# 1992 Fiat Ducato 1900 Engine Diesel Upgrade



## brianharr (Apr 26, 2014)

Hi all 

I recently got a 1992 Hymer c46 with Fiat Ducato 1900 diesel engine, LHD. 

Wondering if it's possible to swap out or turbocharge the engine to get better performance on hills and when overtaking on motorway. 

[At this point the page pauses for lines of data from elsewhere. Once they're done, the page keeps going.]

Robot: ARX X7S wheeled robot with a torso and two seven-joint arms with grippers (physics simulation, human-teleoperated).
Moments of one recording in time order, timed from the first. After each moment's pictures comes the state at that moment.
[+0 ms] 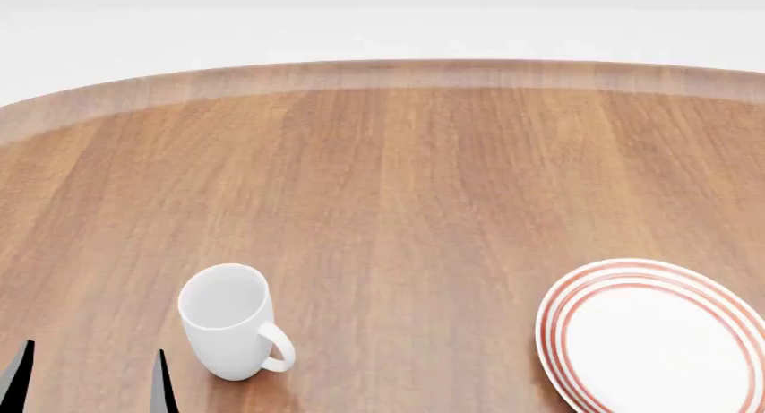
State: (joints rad) left arm -0.14 -0.30 0.43 -0.33 0.01 0.78 -0.49; right arm -0.46 0.44 -0.49 0.24 0.28 -0.75 0.22
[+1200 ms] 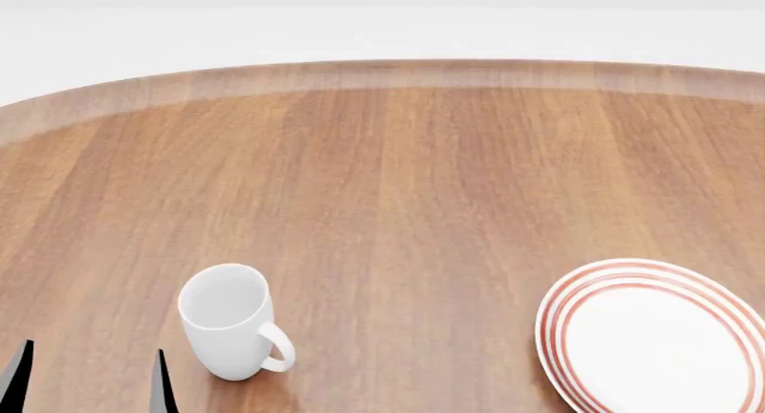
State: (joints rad) left arm -0.14 -0.30 0.45 -0.34 0.01 0.79 -0.50; right arm -0.59 0.53 -0.43 -0.10 0.20 -0.63 0.36
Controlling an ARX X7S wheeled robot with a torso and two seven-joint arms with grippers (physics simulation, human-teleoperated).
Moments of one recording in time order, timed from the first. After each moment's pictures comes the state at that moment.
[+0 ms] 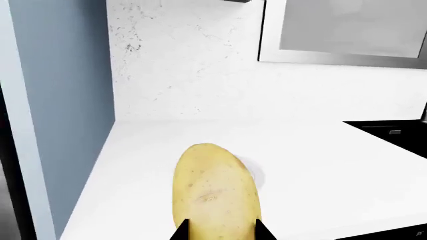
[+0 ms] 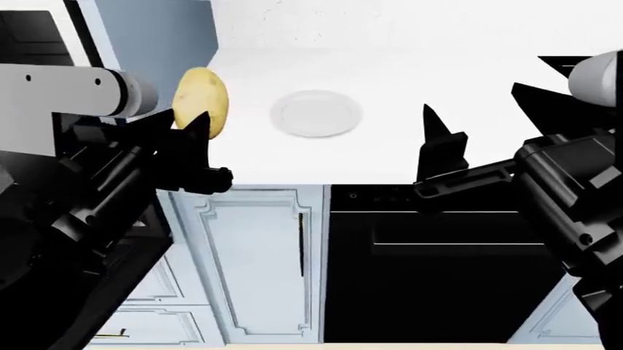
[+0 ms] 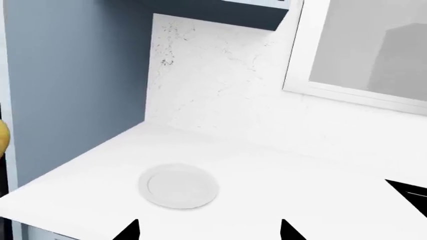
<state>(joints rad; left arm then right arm) -0.93 -0.76 0.26 0.66 -1.70 -0.85 -0.99 1.11 0.79 -0.19 -0.73 1.95 1.10 1.23</state>
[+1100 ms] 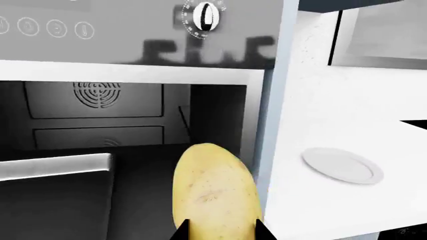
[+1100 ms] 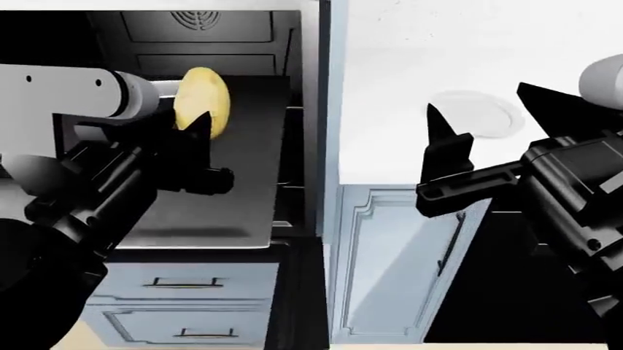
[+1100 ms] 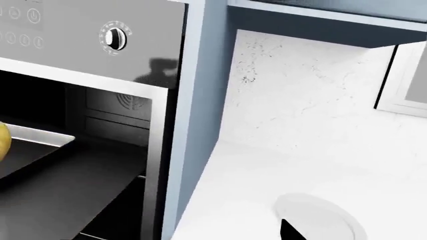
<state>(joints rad) -0.93 -0.76 0.27 0.67 -1.70 -0.84 -0.99 1.11 0.81 -0.19 -0.76 1.96 1.07 1.23</state>
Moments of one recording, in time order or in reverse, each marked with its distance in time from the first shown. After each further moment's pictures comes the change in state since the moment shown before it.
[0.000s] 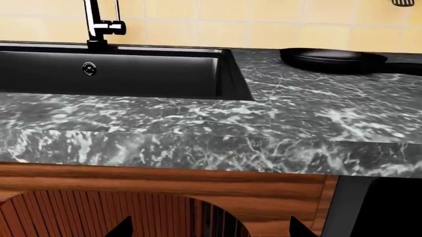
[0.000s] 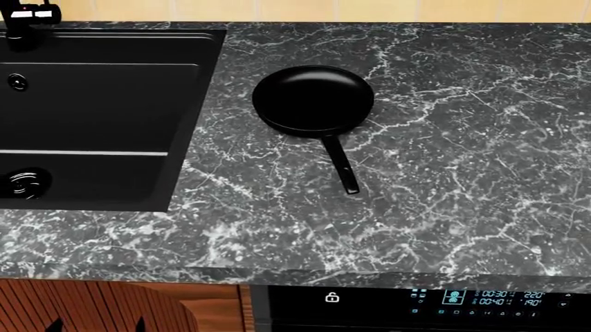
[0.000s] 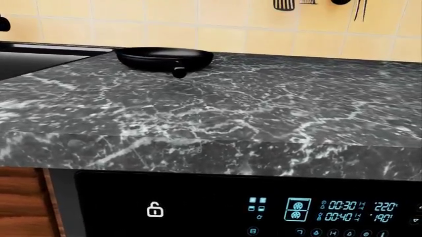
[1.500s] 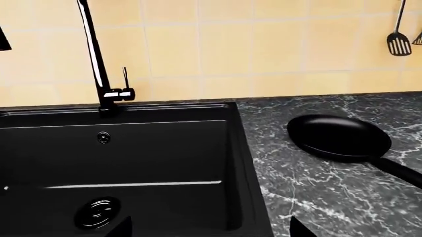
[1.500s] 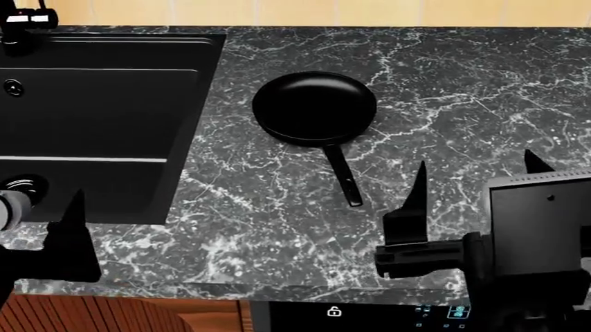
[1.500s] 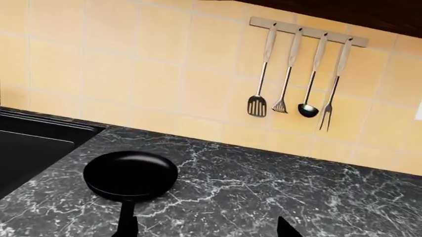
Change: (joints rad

I'm happyish doing a leisurely 100 km/h on motorway but I was recently in Wales and seriously irked other drivers on long hilly sections of narrow roads. Would be nice to have extra ooomph 

Thanks 

Brian


----------



## Sundial (May 11, 2005)

*Upgrade engine*

Delfin Designs, now no longer trading sadly, used to put the 2.8 Fiat engine into these older models. Just a few fittings to change but yes it can be done and quite easily by an experienced mechanic.

Sundial


----------



## brianharr (Apr 26, 2014)

Thanks Sundial
Good to know that's it's possible.
Cheers


----------



## vicdicdoc (May 14, 2005)

Have a chat with this chap
http://www.outandaboutlive.co.uk/forums/Motorhomes/Motorhome-Matters/Ex-Tb-Turbo/15604/


----------